The Rush to Implement Ohio’s Largest Financial Transaction Ever

July 26, 2007

One of the problems that plague democracies is the divide between society’s interest over the long run and what is good for politicians in the short run. The latest example of this may be on display in Ohio where the state is considering exchanging the remaining funds it is due under the 1998 tobacco settlement for a lump-sum payment. If implemented, it would be the largest financial transaction in the state’s history.

The three-member Buckeye Tobacco Settlement Financing Authority is spearheading the securitization effort, arguing that if it doesn’t close the deal soon, the state is likely to get less money over the long run due, in part, to anti-smoking activities carried out by Ohio and other states.

“You have smoking bans going on around the country and many things that affect tobacco in the future,” authority member and state treasurer Richard Cordray told the Cleveland Plain Dealer. “For us to shed the risk and get a good price while the market is supportive of those prices would absolutely make sense for the state.”

Of course, the idea that the sophisticated financial institutions that Cordray is attempting to sell this deal to would somehow be ignorant of these risks is laughable. What does he think their armies of analysts do? Does he really think he can pull the wool over the eyes of people with billions at stake?

What the settlement authority is doing is essentially entering into a gamble with another party. The state will “win” if, after all is said and done, the value of the lump-sum payment does indeed exceed the value of the string of payments. It will lose if this is not the case. We will not know the outcome for many years. Right now, even under ideal conditions where we assume that politicians truly represent the long-term interests of their constituents, it is essentially a 50-50 call.

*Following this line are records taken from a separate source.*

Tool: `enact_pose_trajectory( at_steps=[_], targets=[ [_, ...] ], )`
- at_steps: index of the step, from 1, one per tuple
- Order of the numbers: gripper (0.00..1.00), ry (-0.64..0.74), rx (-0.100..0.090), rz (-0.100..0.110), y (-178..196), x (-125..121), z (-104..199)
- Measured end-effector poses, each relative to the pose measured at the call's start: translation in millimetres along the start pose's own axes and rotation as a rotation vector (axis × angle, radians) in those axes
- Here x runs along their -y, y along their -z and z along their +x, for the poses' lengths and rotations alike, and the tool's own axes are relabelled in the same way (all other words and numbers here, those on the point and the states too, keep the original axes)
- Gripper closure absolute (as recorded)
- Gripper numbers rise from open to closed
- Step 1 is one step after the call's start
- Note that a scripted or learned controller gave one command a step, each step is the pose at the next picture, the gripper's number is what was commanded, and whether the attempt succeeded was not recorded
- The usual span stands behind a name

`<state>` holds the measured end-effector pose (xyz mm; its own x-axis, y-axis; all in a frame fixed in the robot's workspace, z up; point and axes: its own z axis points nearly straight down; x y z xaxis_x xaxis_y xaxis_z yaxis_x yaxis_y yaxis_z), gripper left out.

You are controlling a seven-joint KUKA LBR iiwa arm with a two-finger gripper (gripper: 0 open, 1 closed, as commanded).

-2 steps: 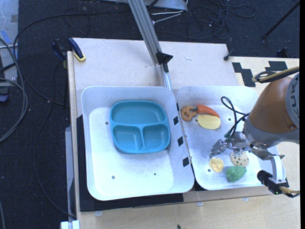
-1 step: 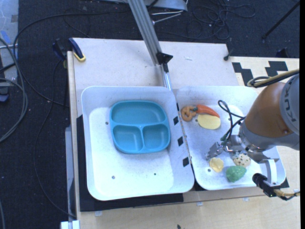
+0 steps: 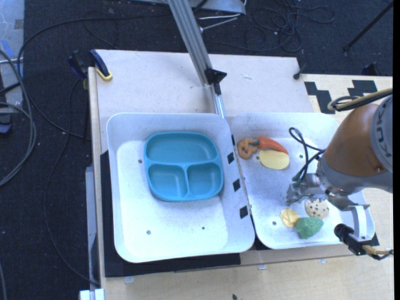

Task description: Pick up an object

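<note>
The right bin [image 3: 270,189] holds several toy foods. At its back lie a brown pretzel [image 3: 247,147], an orange carrot [image 3: 272,144] and a pale yellow oval piece [image 3: 275,160]. Near the front sit a speckled cookie [image 3: 317,209], a small yellow lump [image 3: 289,217] and a green broccoli-like piece [image 3: 308,227]. My gripper [image 3: 298,191] hangs low over the bin floor, just behind and left of the cookie and above the yellow lump. Its tips are too dark and small to read. Nothing is visibly held.
The left bin [image 3: 125,174] carries a blue divided tray [image 3: 184,166]. A slanted metal pole [image 3: 194,36] runs down to the ridge between the bins. The grey arm [image 3: 359,149] and its cables cover the right bin's right side.
</note>
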<state>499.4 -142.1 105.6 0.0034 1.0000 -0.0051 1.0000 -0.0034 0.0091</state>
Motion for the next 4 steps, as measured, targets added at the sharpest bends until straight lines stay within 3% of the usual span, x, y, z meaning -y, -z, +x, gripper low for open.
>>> enact_pose_trajectory(
  at_steps=[3, 4],
  targets=[
    [1.00, 0.007, -0.003, 0.002, 161.9, -16.0, 0.4],
    [1.00, 0.011, -0.007, 0.008, 165.9, -13.9, 53.4]
  ],
)
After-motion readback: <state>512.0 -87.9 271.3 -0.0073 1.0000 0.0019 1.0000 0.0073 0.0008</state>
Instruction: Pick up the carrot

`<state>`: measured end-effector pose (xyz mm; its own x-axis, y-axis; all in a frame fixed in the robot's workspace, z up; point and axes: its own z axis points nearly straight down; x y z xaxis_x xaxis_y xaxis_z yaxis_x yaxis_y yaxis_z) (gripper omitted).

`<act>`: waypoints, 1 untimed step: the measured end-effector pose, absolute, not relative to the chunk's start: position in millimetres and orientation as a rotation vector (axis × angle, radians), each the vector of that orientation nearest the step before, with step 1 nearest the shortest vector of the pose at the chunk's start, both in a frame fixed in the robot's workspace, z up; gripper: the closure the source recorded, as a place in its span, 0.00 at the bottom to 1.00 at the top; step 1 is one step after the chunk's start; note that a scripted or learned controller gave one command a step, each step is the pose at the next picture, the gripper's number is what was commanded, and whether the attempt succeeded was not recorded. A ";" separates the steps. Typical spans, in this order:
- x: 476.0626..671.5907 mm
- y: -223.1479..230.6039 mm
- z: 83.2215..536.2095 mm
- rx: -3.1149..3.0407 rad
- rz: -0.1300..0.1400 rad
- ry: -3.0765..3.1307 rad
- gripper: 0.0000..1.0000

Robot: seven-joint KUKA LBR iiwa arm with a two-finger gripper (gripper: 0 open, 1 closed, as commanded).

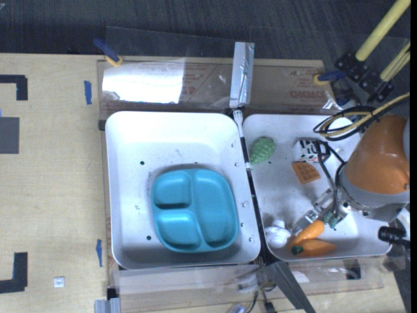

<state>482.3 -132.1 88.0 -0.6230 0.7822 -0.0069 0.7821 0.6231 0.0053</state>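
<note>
— Two orange carrot-shaped pieces lay close together at the near edge of the right shallow white bin, didn't they?
— Yes. The grey arm's two-finger gripper sat right at the upper one, though I couldn't tell its grip. A blue sectioned plastic tray filled the left white bin

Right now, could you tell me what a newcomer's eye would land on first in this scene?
Probably the blue divided tray sitting in the left bin. Next, the arm's orange band over the right bin, with the tool low at that bin's front beside an orange carrot. A green knobbly object lies near the divider.
</note>
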 end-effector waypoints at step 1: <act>484.3 -131.8 99.4 1.358 0.006 2.815 1.00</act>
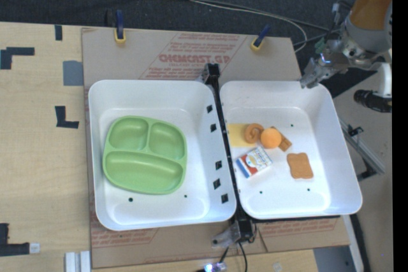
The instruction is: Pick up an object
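Camera view shows the claw (310, 78) just above the far corner of the right bin (338, 137), over its rim and apart from everything inside; I cannot tell its state. Within that bin an orange ball (271, 137) sits touching a brown pastry roll (254, 132), which lies on a yellow card (237, 135). A small red, white and blue packet (254, 161) lies just beside them, and a toast-coloured biscuit (299, 165) rests near. The left bin (102, 99) holds a green divided plate (145, 155) on the worktop (38, 137).
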Robot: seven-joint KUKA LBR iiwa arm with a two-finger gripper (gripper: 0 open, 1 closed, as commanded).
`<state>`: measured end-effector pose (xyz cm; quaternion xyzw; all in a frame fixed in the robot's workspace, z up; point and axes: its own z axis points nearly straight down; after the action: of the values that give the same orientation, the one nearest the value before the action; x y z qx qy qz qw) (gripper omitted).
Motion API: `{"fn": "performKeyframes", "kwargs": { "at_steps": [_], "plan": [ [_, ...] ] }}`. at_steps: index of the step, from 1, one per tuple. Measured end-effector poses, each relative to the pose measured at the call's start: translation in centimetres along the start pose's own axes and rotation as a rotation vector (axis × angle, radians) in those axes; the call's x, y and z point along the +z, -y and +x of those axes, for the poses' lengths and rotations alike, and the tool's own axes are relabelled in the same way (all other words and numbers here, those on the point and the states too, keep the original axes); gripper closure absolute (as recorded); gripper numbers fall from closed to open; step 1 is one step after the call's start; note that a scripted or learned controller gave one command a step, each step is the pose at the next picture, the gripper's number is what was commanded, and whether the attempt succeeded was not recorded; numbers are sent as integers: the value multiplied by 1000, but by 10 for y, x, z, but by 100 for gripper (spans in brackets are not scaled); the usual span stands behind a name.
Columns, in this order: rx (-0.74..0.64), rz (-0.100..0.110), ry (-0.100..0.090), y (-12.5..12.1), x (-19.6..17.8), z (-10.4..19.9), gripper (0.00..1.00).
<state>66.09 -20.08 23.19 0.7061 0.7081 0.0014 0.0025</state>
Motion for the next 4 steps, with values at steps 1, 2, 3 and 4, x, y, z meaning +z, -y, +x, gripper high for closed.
{"fn": "performKeyframes", "kwargs": {
  "at_steps": [1, 2, 3, 4],
  "plan": [
    [1, 3, -2, -1, -22, 1, 100],
    [-3, 7, -3, 11, -27, 54, 100],
    [-2, 9, -2, 25, -11, 105, 100],
    [-3, 8, -3, 39, -12, 155, 100]
  ]
}}
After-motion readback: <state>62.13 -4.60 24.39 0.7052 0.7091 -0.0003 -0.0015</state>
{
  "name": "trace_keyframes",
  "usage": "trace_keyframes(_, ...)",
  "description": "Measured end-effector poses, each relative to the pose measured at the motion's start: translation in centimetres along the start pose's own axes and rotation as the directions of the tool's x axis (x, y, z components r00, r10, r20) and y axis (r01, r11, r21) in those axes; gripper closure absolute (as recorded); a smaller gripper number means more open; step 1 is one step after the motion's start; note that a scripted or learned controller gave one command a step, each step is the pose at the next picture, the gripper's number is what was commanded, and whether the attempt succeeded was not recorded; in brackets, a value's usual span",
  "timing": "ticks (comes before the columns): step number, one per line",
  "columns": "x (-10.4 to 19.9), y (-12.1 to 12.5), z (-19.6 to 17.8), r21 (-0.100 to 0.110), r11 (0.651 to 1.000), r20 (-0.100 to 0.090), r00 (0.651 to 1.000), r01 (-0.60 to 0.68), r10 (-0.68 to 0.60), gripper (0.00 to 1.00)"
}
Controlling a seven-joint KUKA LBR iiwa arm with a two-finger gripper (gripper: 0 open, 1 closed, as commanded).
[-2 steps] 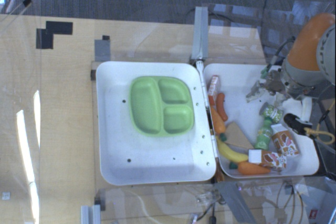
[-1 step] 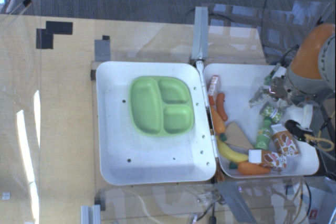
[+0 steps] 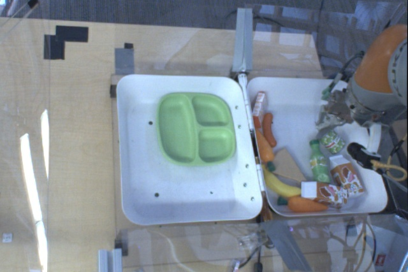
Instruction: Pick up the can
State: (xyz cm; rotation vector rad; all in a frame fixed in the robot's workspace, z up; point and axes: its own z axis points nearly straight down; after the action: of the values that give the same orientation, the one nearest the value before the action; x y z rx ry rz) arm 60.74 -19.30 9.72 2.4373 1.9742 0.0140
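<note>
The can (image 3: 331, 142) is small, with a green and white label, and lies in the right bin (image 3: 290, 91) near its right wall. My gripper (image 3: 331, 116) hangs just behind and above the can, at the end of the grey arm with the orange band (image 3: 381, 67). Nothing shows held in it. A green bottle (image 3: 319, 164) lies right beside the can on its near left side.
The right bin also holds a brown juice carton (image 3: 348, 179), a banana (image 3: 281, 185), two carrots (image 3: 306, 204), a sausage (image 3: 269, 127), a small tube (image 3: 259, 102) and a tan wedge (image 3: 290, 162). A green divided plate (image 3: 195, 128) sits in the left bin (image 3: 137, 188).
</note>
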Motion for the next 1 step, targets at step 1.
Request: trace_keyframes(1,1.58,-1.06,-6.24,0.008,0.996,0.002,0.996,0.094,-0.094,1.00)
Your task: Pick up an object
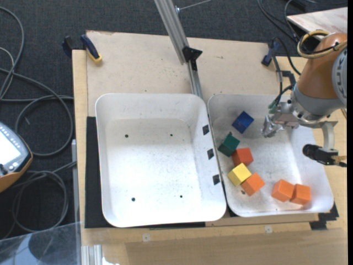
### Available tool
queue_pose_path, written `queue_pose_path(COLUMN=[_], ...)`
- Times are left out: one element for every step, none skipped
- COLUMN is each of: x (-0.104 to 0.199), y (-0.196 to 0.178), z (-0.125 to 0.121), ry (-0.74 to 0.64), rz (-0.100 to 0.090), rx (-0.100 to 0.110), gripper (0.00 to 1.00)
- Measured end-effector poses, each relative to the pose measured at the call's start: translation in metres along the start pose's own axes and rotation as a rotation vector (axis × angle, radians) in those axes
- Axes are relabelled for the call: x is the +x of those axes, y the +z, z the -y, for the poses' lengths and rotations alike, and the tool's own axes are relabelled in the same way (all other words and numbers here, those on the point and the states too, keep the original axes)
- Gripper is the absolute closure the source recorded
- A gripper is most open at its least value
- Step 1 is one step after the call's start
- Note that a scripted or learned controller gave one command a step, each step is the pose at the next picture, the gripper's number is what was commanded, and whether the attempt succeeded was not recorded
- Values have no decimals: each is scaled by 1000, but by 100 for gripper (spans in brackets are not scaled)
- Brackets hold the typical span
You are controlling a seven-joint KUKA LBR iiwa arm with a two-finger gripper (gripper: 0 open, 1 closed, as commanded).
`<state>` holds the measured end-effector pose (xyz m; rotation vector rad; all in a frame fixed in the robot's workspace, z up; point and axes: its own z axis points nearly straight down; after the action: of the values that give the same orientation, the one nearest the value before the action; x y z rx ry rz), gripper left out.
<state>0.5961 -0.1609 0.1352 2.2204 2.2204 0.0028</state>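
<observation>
1. The gripper (268, 129) is seen above the right bin (320, 203), just beside the blue cube (242, 121); nothing is held between it, and whether it is released or clenched cannot be told.
2. The blue cube should be approached straight from above, since it stands apart from the green cube (229, 145).
3. The cubes look hard, flat-sided and matte; the bin is smooth white plastic.

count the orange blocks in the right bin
4: one below the green block, one beside the yellow block, two touching near the front right corner.
</observation>
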Motion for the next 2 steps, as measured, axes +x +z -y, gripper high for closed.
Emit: queue_pose_path(x=[0, -8], y=[-44, -106], z=[1, -1], ry=[-1, -1], rz=[1, 3], rx=[-4, -7], gripper=[100, 100])
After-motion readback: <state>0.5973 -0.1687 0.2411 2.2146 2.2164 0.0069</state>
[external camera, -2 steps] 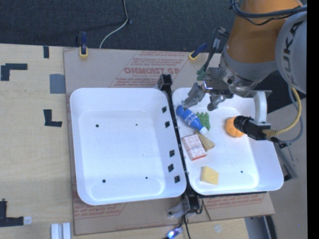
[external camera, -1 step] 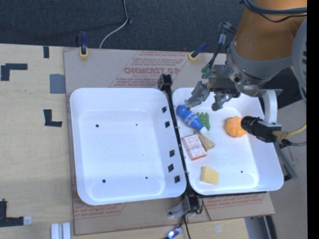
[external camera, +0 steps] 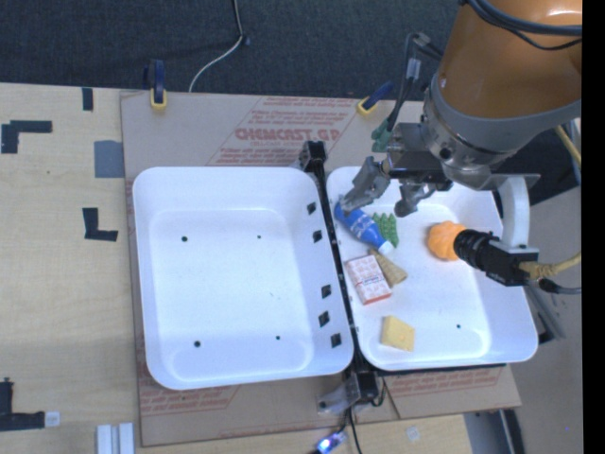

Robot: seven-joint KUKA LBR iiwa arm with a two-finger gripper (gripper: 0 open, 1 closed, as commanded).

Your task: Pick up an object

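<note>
My gripper (external camera: 388,197) hangs over the far left part of the right bin (external camera: 492,343), its two fingers spread apart with nothing between them. Just below the fingertips lies a blue tube (external camera: 361,226) with a green toy (external camera: 387,228) beside it. A small pink-and-white box (external camera: 367,278) lies nearer the front, overlapping a tan piece (external camera: 392,272). A yellow block (external camera: 398,333) rests near the bin's front edge. An orange ball (external camera: 441,239) sits to the right of the gripper.
The left bin (external camera: 227,272) stands beside the right one, with a black divider (external camera: 326,253) running between them. Both rest on a cardboard sheet (external camera: 246,130) held by clamps at the back. The arm's bulk covers the right bin's far right corner.
</note>
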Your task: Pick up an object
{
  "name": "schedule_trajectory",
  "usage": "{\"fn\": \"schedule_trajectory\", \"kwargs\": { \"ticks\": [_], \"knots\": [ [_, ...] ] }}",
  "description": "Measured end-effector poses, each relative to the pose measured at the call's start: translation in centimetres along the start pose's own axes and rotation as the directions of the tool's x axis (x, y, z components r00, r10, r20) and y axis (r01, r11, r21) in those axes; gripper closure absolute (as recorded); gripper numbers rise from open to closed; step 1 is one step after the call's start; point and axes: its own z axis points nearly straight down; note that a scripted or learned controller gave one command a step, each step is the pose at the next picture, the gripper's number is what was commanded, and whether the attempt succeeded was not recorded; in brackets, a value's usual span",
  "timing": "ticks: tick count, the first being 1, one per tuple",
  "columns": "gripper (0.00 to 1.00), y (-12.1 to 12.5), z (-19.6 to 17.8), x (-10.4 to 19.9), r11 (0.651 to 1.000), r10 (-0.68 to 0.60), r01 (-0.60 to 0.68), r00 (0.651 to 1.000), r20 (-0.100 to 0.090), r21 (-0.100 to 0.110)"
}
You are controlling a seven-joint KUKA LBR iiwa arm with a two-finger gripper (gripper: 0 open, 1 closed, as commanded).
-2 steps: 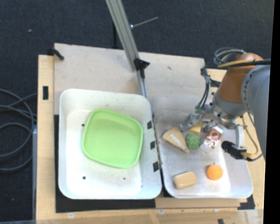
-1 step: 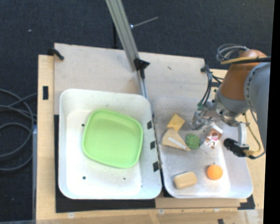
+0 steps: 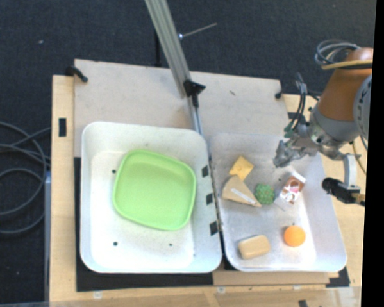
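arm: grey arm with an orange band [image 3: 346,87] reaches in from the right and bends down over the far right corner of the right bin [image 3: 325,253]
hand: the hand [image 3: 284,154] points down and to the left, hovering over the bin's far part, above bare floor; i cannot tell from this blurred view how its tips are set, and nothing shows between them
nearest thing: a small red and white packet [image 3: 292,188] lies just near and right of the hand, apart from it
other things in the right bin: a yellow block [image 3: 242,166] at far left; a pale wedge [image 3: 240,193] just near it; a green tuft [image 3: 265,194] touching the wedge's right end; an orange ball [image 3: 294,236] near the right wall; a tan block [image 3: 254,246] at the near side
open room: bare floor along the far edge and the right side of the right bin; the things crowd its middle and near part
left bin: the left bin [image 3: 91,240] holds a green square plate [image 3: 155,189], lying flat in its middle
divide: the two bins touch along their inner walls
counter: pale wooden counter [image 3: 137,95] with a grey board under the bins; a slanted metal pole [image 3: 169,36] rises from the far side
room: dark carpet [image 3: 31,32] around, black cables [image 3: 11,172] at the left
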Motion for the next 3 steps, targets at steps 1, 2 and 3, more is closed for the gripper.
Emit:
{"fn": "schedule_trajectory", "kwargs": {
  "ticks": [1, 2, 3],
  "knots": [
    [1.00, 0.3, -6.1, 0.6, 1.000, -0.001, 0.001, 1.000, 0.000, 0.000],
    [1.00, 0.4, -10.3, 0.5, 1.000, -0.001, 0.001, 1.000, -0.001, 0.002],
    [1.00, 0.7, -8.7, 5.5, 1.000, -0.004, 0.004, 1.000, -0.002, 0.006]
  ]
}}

Why then is the state treasurer so intent on selling this scheme to the public and getting his hands on the funds today? A cynical view is that it is simply in his interest to do so. While we cannot claim to know his motivations, it is hard to ignore the fact that his legacy will largely be determined by the apparent fiscal condition of the state during his tenure—which would undoubtedly improve with a multi-billion dollar influx of funds. A decade from now, if the state is in the throes of a fiscal crisis, the tobacco settlement funds that would have been available to help balance the budget will be but a distant memory.